Refactoring Cache Tables using Memoize

Have you ever written code that feels like this?

var byKey = function (key) {
	... do slow, expensive stuff ...
	return { value: “something expensive” };
};

And later optimized it to feel like this?

var lookup = {};
var byKey = function (key) {
    if ( lookup[key] === undefined ) {
        ... do slow, expensive stuff ...
        lookup[key] = { name: “something expensive” };
    }
    return lookup[key];
};

I certainly have. The lookup table is a trusty pattern for caching the results of expensive calls. With four additional lines of code you can dramatically improve the performance of an often called function. Sprinkle these lines around your most expensive, referentially transparent functions and you have a nicely optimized program, right?

With a functional language this pattern is considered harmful; an anti-pattern to refactor. It may be four lines of code, but it is redundant when used over and over. Your function’s intentions become conflated with performance concerns. It would be best to keep our intentions and optimizations separate.

Can we simply write “cache this function’s return values”? It would feel like this,

var byKey = cache( function(key) {
    ... do expensive stuff ...
    return { name: “something expensive” };
} );

That feels much better. Although, not knowing what the cache function actually does is a little off-putting. Let’s implement it.

If you are unfamiliar with anonymous functions and closures in JavaScript this is about to get slightly hairy. Understanding those concepts will make writing JavaScript much more interesting, and little blog posts like this more palatable. I suggest Crockford, but there are plenty of good on-line resources, too.

We need our cache function to take any function we throw at it and return a new function. The returned function must accomplish what our imperative lookup table code did: remember the arguments of previous invocations and cache their return values.

var cache = function( expensiveFn ) {
    var lookup = { };
    return function(key) {
        if(lookup[key] === undefined) {
            lookup[key] = expensiveFn(key);
        }
        return lookup[key];
    };
};

Let's walk through this. We have defined cache as a function that takes expensiveFn as a parameter. Within this function we setup the variable lookup to be our hash/cache table. Then we return a function that encapsulates the lookup table pattern used earlier. Do you see how the structure has been extracted and the state hidden within the closure?

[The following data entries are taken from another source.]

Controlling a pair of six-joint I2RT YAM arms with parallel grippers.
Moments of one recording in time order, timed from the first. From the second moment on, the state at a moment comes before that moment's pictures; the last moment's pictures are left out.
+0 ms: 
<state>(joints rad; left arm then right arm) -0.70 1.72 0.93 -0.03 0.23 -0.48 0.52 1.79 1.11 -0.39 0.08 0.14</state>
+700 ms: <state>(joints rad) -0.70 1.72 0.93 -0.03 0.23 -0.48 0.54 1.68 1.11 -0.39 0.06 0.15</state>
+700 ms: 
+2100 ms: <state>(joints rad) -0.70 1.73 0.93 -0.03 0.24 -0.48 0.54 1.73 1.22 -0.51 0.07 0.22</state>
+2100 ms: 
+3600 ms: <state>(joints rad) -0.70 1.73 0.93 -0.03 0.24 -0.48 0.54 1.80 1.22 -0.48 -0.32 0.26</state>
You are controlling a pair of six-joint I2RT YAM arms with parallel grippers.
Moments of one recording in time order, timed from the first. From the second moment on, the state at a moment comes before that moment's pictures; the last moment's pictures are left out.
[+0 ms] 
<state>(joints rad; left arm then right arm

In computer science this function is conventionally named memoize. It is often demonstrated using a recursive function like factorial. Factorial is a more beautiful application of memoization than basic key-value caching, but this is an anti-patterm you are more likely to find in real code.

An Exercise for the Reader

The most obvious shortcoming to cache, our implementation of memoize, is that it does not generalize to functions of more than one argument. If you have a few minutes, pop open your browser’s JavaScript console in Firebug or Webkit Inspector and try writing it. Hints: 1) The arguments keyword provides an array of all arguments a function is called with. 2) A function can be invoked with an array of arguments by using Function's apply method.

Refactor one-off caching via lookup tables with memoize

Plenty of libraries provide a generic memoize function, including underscore in JavaScript. The next time you catch yourself writing a naive in-memory cache lookup table around a function stop and consider memoizing it instead. Using memoize is faster to write and less bug-prone than a one-off cache, it separates intentional concerns from optimization concerns, and it keeps your code a little cleaner.